Оскар Поллак – его окно в мир – к счастью, был к тому же человеком, достойным доверия и с литературной точки зрения, поэтому Кафка мог посвятить его и в свои литературные эксперименты. Как он пишет своему другу, ему наконец удалось «одним махом» довести до выражения теснившую его вереницу фантазий и представлений. От этих ранних текстов остались только фрагменты, которые Кафка мимоходом цитирует в письмах Поллаку. Например, набросок об удивительном человеке, который «ничего не понимал, не мог произнести ни одного осмысленного слова, не умел танцевать и смеяться, но только судорожно сжимал обеими руками закрытый ларец и повсюду его носил»[25]. Никому он не говорил, что́ внутри ларца, и так прожил суетливую и тревожную жизнь, пряча ото всех свой ларец. Когда он умер, оказалось, что в ларце были два молочных зуба. Притча о том, как разочаровывает раскрытая тайна.
Удивляет готовность Кафки делиться этими опытами, ведь сам он, очевидно, еще не слишком в них уверен. Он надеется, что «два чужих глаза все согреют и приведут в движение»[26]. Все дело в дружеской привязанности. Для нее он подыскивает трогательный образ: «Только благодаря тому, что люди прикладывают все силы и помогают друг другу по любви, им удается удержаться на терпимой высоте над адской бездной, которой они желают. Они связаны веревками, <…> и кошмарно, если веревки вокруг одного из них обрываются»[27]. Именно Оскару Поллаку Кафка сделал признание: «Бог не хочет, чтобы я писал, но я должен»[28].
Оскар Поллак познакомил Кафку с журналом «Обозреватель искусства», сооснователем которого был Ницше.
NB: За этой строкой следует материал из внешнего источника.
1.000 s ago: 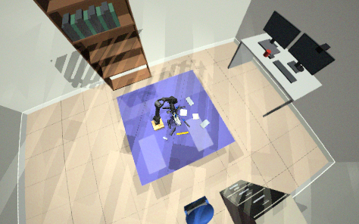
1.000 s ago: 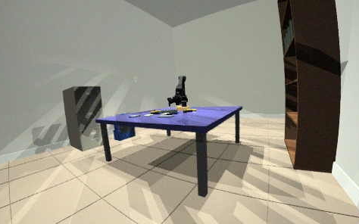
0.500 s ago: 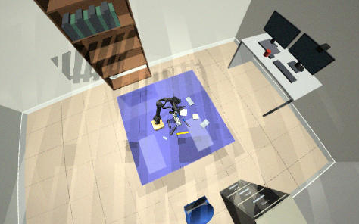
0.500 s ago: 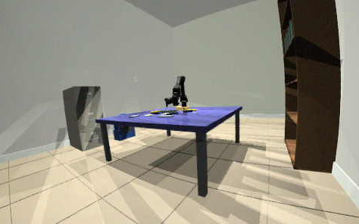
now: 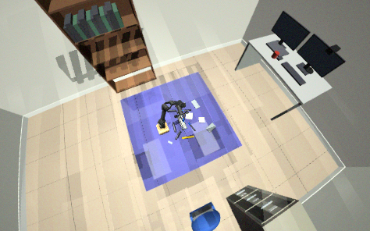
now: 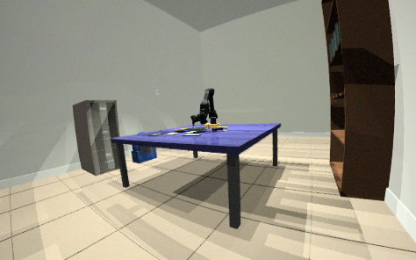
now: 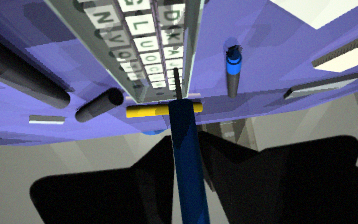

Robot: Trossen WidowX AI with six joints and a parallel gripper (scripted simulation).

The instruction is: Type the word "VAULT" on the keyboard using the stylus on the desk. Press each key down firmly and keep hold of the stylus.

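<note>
Now: gripper tip 11 cm short of the white paper, 7 cm to the right of it and 8 cm above it. Also, from my gripper tip: blue stylus (1 cm below); yellow pen (2 cm behind, 20 cm to the right, 7 cm below).
</note>
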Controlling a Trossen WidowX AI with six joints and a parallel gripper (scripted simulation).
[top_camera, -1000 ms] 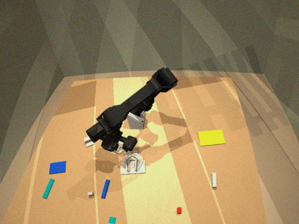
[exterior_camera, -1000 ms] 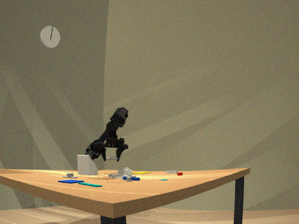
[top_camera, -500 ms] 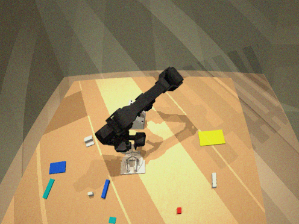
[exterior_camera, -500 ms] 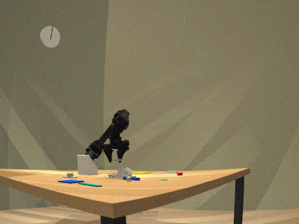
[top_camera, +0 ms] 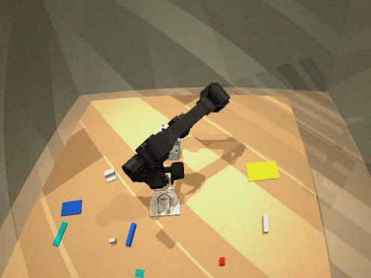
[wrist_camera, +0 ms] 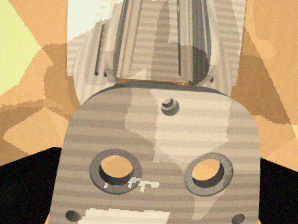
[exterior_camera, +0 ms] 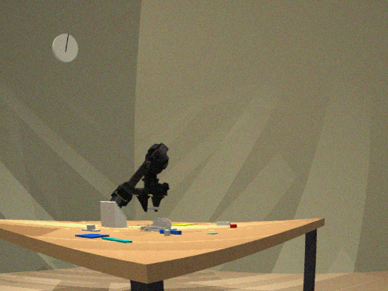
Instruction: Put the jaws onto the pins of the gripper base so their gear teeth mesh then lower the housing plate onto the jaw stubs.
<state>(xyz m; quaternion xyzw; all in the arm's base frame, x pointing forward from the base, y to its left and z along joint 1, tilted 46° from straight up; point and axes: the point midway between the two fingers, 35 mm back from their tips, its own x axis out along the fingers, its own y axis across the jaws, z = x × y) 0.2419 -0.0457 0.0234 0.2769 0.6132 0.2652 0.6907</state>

Изысканный эстетизм журнала какое-то время привлекал Поллака, а затем и Кафку. Благодаря «Обозревателю искусства» Кафка узнал о современной литературе и стал ценить Гофмансталя, Стефана Георге и Арно Хольца. «Обозреватель искусства» придерживался взыскательности и чистоты, выступал против вычурности и пустой декоративности. Отвергал он и все помпезное, нашпигованное идеологией. Совершенно в духе «Обозревателя» в одном из писем Кафка говорит: «Искусство нуждается в ремесле больше, чем ремесло – в искусстве»[29].
«Обозреватель искусства» подтолкнул Кафку к чтению Ницше. Однажды летом на лужайке под дубом он читал какой-то девушке «Заратустру», но та ничего не поняла. Впрочем, подобные сцены в то время были не редкостью. Любой уважающий себя гимназист был обязан с энтузиазмом относиться к Ницше. «Я хочу быть поэтом своей жизни», – заявил Ницше, и эти юноши, бунтующие против мира своих отцов, охотно к нему прислушивались: традиционная религия едва ли их интересовала, они искали новой веры. И тому, кто, как и Кафка, искал новой веры именно в «поэтическом», в письме, Ницше и вправду мог послужить большим подспорьем.